Search code examples
pythonseleniumweb-scrapingbeautifulsoupdryscrape

How do I scrape websites which don't return the source code using Python?


I am trying to scrape the 'ASX code' for announcements made by companies on the Australian Stock Exchange from the following website: http://www.asx.com.au/asx/statistics/todayAnns.do

So far I have tried using BeautifulSoup with the following code:

import requests
from bs4 import BeautifulSoup
response = requests.get('http://www.asx.com.au/asx/statistics/todayAnns.do')
parser = BeautifulSoup(response.content, 'html.parser')
print(parser)

However when I print this, it does not print the same as when I manually go onto the page and view the page source. I have done some googling and looked on stackoverflow and believe that this is due to Javascript running on the page which hides the html code.

However I am unsure how to go about getting around this. Any help would be greatly appreciated.

Thanks in advance.


Solution

  • Try this. All you need to do is let the scraper wait for some moments until the page is loaded cause you perhaps already noticed that the content is being loaded dynamically.
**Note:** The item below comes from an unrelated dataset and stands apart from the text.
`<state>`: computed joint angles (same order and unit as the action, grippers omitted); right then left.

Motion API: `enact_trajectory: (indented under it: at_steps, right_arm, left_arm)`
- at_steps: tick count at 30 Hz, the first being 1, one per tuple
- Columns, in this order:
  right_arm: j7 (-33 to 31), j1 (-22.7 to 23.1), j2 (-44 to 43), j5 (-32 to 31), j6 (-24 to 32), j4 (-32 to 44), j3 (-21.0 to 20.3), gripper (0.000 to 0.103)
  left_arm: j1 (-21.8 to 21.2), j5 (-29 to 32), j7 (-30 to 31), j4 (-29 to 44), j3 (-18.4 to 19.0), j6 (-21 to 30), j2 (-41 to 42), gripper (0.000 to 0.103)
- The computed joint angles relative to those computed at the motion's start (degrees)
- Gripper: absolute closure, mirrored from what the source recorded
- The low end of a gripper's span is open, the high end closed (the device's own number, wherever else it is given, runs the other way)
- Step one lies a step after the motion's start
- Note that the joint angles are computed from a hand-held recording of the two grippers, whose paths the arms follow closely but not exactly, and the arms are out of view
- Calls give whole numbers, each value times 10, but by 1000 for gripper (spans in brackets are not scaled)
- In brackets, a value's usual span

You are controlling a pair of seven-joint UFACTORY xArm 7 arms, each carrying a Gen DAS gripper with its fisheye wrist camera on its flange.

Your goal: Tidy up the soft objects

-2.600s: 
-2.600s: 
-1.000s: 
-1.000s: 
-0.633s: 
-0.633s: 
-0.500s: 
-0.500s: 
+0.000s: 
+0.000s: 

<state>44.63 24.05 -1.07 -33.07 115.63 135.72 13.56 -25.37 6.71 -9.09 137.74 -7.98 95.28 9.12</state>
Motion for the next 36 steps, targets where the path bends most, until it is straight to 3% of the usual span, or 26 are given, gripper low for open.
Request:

However, upon execution you will get the left sided header of the table from that webpage.

    import time
    from bs4 import BeautifulSoup
    from selenium  import webdriver
    
    driver = webdriver.Chrome()
    driver.get('http://www.asx.com.au/asx/statistics/todayAnns.do')
    time.sleep(8)
    
    soup = BeautifulSoup(driver.page_source,"lxml")
    for item in soup.select('.row'):
        print(item.text)
    driver.quit()
    

    Partial results:

    RLC
    RNE
    PFM
    PDF
    HXG
    NCZ
    NCZ
    

    Btw, I've written and executed this code using python 3.5. So, no issues are there with latest version of python when it comes to bind selenium.